Friday, November 2, 2012

"Kitsch Sells" Reports Jeanne Lang Jones in the Puget Sound Business Journal Story on A Crowded Coop Who Just Announced Deal to Launch a Dickies Pet and Equestrian Line

From left, Mary Olson and Brandy Tanner, partners at Crowded Coop in Monroe, have a window between their offices so they can talk to each other while they work. Olson is holding a Blooming Bath, used when giving babies baths in the sink. Blooming Bath brought its product to Crowded Coop, which handles manufacturing as well as working on the packaging design and testing. Photo by Marcus Donner.
This article on Brandy Tanner and Mary Olson of A Crowded Coop takes a close look at how they've grown their business with a lot of laughs along the way.  With licensing deals with Valve Software (Crowded Coop makes a ton of cool Dota 2 and Portal 2 stuff) and now Dickies (these two women are leading the way in Dickies' new product categories for pets and horses), Olson and Tanner are two Washington women to watch.

The article reads in part, "Crowded Coop partners Mary Olson and Brandy Tanner create and sell a wide range of products — everything from kitschy ’70s-themed scratch ‘n sniff stickers to hoodies for gamers and, soon, pet products for working dogs.
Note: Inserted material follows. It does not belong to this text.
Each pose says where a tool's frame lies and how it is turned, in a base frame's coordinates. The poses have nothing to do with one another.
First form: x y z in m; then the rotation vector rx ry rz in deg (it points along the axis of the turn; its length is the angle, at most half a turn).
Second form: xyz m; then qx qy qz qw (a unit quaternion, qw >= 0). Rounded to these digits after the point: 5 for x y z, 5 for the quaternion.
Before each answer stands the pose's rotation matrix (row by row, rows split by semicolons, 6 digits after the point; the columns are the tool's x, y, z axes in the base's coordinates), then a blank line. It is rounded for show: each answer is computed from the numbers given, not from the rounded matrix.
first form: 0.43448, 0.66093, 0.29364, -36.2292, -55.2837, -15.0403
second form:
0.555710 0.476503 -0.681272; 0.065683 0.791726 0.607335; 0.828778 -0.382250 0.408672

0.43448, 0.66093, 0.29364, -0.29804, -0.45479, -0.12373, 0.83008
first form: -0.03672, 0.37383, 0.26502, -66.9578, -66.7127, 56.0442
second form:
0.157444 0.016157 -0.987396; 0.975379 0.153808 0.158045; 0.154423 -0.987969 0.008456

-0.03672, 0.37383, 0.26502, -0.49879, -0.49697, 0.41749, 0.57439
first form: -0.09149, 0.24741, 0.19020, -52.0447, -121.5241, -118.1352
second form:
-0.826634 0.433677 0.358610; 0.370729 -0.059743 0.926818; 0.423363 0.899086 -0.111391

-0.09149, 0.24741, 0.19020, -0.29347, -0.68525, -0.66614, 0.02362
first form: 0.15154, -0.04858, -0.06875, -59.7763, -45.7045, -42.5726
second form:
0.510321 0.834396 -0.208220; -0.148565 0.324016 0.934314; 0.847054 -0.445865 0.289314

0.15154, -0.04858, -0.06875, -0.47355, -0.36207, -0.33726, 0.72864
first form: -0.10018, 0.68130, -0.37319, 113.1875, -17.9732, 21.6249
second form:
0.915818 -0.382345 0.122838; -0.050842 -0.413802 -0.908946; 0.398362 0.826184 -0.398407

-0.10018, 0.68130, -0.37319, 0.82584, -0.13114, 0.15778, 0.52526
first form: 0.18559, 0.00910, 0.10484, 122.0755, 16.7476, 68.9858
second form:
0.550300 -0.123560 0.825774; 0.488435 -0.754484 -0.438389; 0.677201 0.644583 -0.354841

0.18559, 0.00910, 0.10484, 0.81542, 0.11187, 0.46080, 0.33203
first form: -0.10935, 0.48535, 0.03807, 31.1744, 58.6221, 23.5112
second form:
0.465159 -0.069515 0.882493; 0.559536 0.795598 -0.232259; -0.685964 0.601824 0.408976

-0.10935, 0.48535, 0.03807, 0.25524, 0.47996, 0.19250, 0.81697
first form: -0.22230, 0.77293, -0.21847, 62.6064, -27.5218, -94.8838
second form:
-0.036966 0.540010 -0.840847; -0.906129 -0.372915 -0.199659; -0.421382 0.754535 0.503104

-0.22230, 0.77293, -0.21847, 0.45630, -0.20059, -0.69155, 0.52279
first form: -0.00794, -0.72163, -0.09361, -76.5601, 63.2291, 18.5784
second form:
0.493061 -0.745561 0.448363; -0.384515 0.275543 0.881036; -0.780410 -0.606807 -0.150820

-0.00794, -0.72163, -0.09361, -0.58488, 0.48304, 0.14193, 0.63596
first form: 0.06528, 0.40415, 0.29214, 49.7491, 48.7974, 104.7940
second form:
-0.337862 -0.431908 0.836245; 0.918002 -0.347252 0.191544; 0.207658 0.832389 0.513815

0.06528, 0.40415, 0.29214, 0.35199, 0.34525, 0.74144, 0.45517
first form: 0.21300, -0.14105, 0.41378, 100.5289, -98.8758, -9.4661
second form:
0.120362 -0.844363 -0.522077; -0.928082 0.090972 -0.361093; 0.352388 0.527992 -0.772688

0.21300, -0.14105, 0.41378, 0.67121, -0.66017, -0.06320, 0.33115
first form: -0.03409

A consumer product specialist firm, Crowded Coop develops products both under its own Kitsch on the Rocks label and as a licensee of other companies. Under their licensing agreements, Olson and Tanner create products and handle manufacturing and distribution for partner companies, paying a fee for use of the partner’s brand and intellectual property.

For example, Olson and Tanner have dreamed up dozens of products for Valve Software, a Kirkland gaming company. There are ... lunchboxes and messenger bags featuring characters from such games as “Steam” and “Team Fortress 2,” and a string of lights based on cubes used in “Portal,” another Valve game. Under its global license, Crowded Coop can sell Valve-branded products all over the world.

“It’s a hard code to crack. How to make a product and get it on store shelves is a mystery to most people,” said Olson. “People have great ideas, but they don’t know how to execute them from a production standpoint.”

Olson and Tanner do. They met as colleagues in the consumer products division of a local company. Olson was in sales; Tanner was in graphic design. The two women enjoyed working together and felt they could strike a better balance between home and work if they stepped out on their own."

Thank you to Jeanne Lang Jones for the in-depth story on these creative leaders.